#### WHAT THIS TASK INVOLVES
Within the entries below, find every line that has the string "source", then copy it.

#### DATA TO USE
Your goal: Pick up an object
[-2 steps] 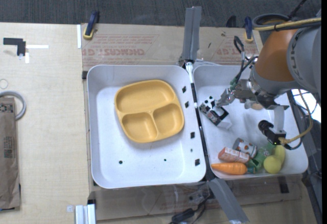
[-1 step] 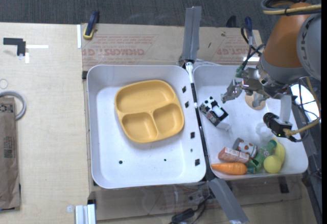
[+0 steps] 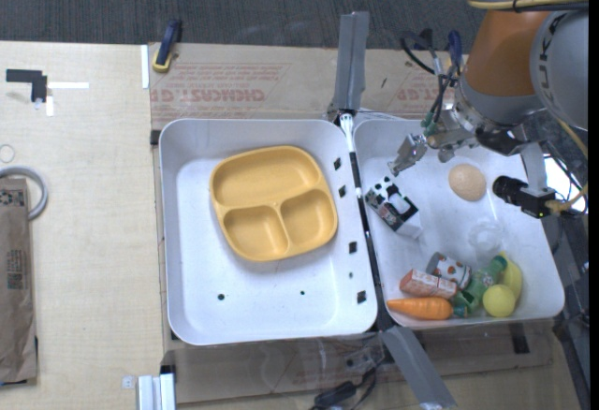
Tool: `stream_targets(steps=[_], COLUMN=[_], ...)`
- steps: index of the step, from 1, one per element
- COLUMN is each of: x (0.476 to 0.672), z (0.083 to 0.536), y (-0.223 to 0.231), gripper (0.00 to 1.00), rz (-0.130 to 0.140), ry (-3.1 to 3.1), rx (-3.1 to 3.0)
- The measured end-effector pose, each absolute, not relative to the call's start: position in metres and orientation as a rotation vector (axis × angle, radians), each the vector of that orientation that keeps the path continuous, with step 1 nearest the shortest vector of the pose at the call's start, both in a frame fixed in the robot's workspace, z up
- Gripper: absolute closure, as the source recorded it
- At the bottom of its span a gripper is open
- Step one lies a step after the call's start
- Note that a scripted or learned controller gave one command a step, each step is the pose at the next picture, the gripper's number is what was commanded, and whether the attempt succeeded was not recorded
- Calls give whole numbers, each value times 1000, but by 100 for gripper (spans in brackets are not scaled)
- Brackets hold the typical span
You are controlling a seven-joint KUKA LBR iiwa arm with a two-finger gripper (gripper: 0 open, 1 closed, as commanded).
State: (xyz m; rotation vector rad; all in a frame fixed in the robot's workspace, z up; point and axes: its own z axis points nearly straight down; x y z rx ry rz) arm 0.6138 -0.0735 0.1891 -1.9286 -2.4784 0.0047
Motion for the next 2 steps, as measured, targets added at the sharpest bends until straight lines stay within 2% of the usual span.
stream_targets(steps=[1, 2], x=[600, 610], z=[192, 135], y=[-139, -131], gripper=[0, 0], rz=[5, 6], ry=[-2421, -2258], rx=[-2000, -2179])
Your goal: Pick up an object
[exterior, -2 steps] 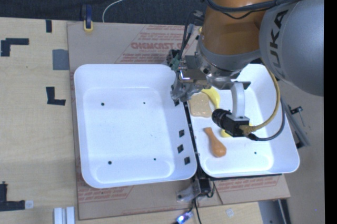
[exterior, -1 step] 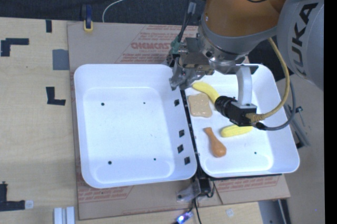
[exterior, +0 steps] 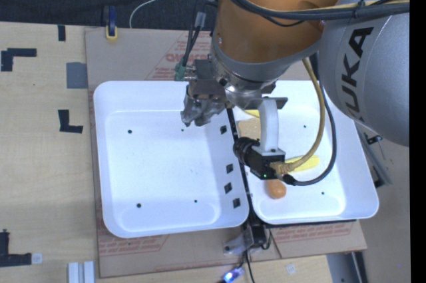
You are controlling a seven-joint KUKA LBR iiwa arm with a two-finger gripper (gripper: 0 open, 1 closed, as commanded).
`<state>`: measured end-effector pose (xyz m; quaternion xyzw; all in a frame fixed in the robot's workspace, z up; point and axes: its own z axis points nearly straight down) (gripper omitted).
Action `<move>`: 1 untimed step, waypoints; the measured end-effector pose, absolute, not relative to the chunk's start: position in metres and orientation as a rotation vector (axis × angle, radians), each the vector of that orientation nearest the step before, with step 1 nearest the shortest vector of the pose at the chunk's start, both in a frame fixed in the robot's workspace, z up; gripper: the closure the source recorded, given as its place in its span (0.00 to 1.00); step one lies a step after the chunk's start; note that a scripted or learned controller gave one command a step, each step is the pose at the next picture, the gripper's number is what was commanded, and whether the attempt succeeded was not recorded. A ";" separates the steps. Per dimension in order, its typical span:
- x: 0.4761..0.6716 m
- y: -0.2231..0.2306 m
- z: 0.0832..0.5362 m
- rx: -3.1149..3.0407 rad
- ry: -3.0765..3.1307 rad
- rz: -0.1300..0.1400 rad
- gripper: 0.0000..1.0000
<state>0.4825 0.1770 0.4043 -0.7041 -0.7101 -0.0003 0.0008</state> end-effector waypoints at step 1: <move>0.484 0.153 0.467 -2.222 -2.224 -0.008 1.00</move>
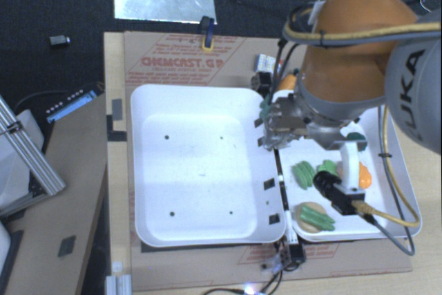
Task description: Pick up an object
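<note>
The arm hangs over the right bin (345, 234), and that makes sense, because that is where the pickable things are. A flat green leafy piece (302, 173) lies near the bin's middle with a smaller green lump (329, 166) just beside it. An orange piece (364, 179) sits further toward the right wall. At the near edge, a green pod-like toy (318, 219) rests on a tan disc (309, 206). The tool (275, 129) sits low at the bin's left wall, right by the seam with the left bin (200, 169), and apart from the green leafy piece, which lies closer to the camera. Released or clenched? I cannot tell, as the wrist's bulk shadows it, and I see nothing caught in it. My read: it is poised at the edge and nothing is picked yet. The wall side is awkward ground, offering little room to close around anything. The leafy piece looks the nearest candidate, though flat against the floor it may be hard to pinch. Both bins rest on a printed cardboard sheet (179, 60) over the worktop.
</note>
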Robot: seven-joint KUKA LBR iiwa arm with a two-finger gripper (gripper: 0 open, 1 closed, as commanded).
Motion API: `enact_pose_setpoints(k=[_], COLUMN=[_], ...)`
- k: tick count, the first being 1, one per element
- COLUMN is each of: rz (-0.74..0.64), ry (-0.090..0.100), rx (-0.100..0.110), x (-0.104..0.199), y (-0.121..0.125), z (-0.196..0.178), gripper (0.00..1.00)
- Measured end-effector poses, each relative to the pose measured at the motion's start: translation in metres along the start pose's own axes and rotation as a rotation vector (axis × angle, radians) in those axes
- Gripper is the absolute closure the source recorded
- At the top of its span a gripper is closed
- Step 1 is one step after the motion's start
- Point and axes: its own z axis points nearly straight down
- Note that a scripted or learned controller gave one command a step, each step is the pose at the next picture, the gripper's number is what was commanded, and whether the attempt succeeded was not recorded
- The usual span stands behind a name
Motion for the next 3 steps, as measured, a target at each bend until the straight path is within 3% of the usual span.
enact_pose_setpoints(k=[1, 2, 3], rz=[0.005, 0.007, 0.011], ry=[-0.003, 0.003, -0.009], rx=[0.005, -0.015, 0.019], x=[0.034, 0.053, 0.072], y=[0.0, 0.006, -0.002], z=[0.023, -0.21, 0.055], gripper=[1.0, 1.0, 1.0])
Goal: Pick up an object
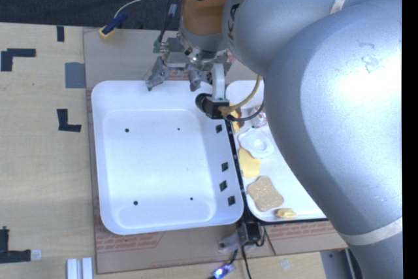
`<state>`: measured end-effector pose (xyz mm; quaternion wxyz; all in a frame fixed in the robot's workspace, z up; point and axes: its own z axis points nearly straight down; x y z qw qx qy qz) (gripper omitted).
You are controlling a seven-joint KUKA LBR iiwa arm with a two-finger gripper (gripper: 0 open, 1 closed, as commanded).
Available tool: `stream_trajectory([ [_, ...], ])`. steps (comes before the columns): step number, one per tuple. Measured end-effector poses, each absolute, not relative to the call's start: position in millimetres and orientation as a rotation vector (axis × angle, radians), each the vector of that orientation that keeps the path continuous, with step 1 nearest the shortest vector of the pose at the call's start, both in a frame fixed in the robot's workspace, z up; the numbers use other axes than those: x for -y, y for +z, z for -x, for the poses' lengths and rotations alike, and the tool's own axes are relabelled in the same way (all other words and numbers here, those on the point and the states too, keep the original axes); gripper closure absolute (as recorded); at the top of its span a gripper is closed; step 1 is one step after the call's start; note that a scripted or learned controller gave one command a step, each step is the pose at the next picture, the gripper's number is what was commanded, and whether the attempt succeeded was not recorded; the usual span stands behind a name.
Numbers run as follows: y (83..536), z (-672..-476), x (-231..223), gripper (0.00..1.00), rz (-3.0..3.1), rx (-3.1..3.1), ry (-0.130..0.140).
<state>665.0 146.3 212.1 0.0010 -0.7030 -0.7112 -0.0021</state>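
My gripper (175, 81) hangs over the far rim of the left bin (96, 140), below the orange wrist band. Its two fingers (155, 79) stand apart, open, with nothing between them. The objects lie in the right bin (243, 86), to the right of the gripper: a white egg-shaped piece (258, 144), a yellow piece (248, 164), a brown speckled slab (264, 193) and a small yellow bit (285, 212). The arm's grey body hides most of the right bin.
The two bins meet along a wall with black clips (225, 166). A blue and yellow cable plug (112, 25) lies on the brown board behind the left bin. Black tape marks (65, 121) dot the bench to the left.
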Motion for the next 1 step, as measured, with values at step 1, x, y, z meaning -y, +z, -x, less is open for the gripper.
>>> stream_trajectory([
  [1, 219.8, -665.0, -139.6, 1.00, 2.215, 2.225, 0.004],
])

#### RESPONSE BOX
- Gripper: absolute closure, as the source recorded it
Action `<move>`: 1 untimed step, waypoints; the measured end-effector pose, absolute, not relative to the chunk's start: position in metres and orientation as a rotation vector (axis × angle, radians), each the vector of that orientation nearest the step before, with step 1 nearest the shortest vector of the pose at the chunk's start, both in a frame fixed in the robot's workspace, z up; gripper: the closure the source recorded, given as its place in its span (0.00 to 1.00); step one lies a step after the chunk's start; note that a scripted or learned controller gave one command a step, each step is the pose at the next picture, the gripper's number is what was commanded, and whether the attempt succeeded was not recorded. A ";" separates the steps. Per dimension in order, its typical span:
- Gripper is the absolute closure the source recorded

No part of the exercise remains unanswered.